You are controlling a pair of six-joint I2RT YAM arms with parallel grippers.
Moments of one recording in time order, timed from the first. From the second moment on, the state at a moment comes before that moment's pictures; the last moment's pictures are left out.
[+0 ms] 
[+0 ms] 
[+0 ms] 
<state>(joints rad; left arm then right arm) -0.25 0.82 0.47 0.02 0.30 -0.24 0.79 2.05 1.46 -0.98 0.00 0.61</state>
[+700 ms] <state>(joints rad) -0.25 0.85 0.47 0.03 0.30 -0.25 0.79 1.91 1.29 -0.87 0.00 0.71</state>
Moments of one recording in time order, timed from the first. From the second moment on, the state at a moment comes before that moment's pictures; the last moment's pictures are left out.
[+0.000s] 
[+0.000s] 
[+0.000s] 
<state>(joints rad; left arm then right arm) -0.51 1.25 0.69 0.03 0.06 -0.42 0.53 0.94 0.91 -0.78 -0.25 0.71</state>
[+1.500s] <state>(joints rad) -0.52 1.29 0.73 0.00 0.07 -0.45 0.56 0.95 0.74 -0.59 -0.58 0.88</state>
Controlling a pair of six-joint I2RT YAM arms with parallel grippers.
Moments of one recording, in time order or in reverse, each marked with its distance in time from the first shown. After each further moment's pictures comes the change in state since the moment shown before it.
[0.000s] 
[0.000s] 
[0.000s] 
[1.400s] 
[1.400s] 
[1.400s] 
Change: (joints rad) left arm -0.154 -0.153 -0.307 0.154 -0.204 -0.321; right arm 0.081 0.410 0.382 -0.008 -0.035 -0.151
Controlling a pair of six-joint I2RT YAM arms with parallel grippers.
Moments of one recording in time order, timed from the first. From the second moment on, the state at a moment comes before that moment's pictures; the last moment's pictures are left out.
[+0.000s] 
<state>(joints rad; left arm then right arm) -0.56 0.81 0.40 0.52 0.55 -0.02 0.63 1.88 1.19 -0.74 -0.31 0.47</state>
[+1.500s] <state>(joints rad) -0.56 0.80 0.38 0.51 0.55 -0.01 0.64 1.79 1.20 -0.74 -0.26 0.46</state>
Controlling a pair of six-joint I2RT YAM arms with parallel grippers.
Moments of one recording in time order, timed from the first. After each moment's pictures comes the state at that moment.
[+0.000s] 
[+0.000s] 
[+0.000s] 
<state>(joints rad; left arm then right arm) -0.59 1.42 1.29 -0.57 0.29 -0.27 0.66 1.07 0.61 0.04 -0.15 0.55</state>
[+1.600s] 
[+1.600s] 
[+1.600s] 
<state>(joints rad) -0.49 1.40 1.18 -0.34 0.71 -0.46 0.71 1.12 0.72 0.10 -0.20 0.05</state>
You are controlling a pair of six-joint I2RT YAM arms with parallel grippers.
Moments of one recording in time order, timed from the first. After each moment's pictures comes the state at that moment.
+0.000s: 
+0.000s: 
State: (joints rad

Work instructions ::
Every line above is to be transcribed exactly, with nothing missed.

Solution for this exercise ::
You are controlling a pair of six-joint I2RT YAM arms with parallel grippers.
Moments of one recording in time order, timed from the first. From the second moment on, the state at a moment comes before that moment's pictures; the last moment's pictures are left out.
[+0 ms] 
[+0 ms] 
[+0 ms] 
<state>(joints rad; left arm then right arm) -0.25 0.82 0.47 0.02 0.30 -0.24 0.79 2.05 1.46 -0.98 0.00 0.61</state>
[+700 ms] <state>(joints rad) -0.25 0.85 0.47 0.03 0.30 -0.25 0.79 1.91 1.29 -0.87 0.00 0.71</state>
Moments of one recording in time order, timed from the first. From the second moment on, the state at a moment comes before that moment's pictures; the last moment's pictures are left out.
[+0.000s] 
[+0.000s] 
[+0.000s] 
<state>(joints rad; left arm then right arm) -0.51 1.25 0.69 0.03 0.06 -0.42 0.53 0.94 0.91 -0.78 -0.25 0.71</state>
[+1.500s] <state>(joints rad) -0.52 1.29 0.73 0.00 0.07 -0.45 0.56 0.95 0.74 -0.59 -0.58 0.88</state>
Controlling a pair of six-joint I2RT YAM arms with parallel grippers.
Moments of one recording, in time order or in reverse, each marked with its distance in time from the first shown. After each further moment's pictures comes the change in state since the moment shown before it.
[0.000s] 
[0.000s] 
[0.000s] 
[1.400s] 
[1.400s] 
[1.400s] 
Change: (joints rad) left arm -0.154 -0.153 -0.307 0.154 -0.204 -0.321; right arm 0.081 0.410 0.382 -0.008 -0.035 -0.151
Controlling a pair of six-joint I2RT YAM arms with parallel grippers.
Moments of one recording in time order, timed from the first. From the second moment on, the state at a moment comes before that moment's pictures; the last moment's pictures are left out.
[+0.000s] 
<state>(joints rad; left arm then right arm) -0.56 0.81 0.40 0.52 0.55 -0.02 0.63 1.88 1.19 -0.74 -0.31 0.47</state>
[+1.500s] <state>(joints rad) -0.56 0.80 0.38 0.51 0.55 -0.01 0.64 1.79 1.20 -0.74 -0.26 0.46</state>
Controlling a pair of six-joint I2RT YAM arms with parallel grippers.
Moments of one recording in time order, timed from the first. After each moment's pictures comes the state at that moment.
[+0.000s] 
[+0.000s] 
[+0.000s] 
<state>(joints rad; left arm then right arm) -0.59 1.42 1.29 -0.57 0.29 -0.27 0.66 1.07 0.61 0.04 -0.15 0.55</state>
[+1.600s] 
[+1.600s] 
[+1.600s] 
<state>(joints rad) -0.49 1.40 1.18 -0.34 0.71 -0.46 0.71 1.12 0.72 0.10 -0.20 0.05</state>
You are controlling a pair of six-joint I2RT YAM arms with parallel grippers.
Moments of one recording in time order, timed from the first. After each moment's pictures comes the state at that moment.
+0.000s: 
+0.000s: 
State: (joints rad

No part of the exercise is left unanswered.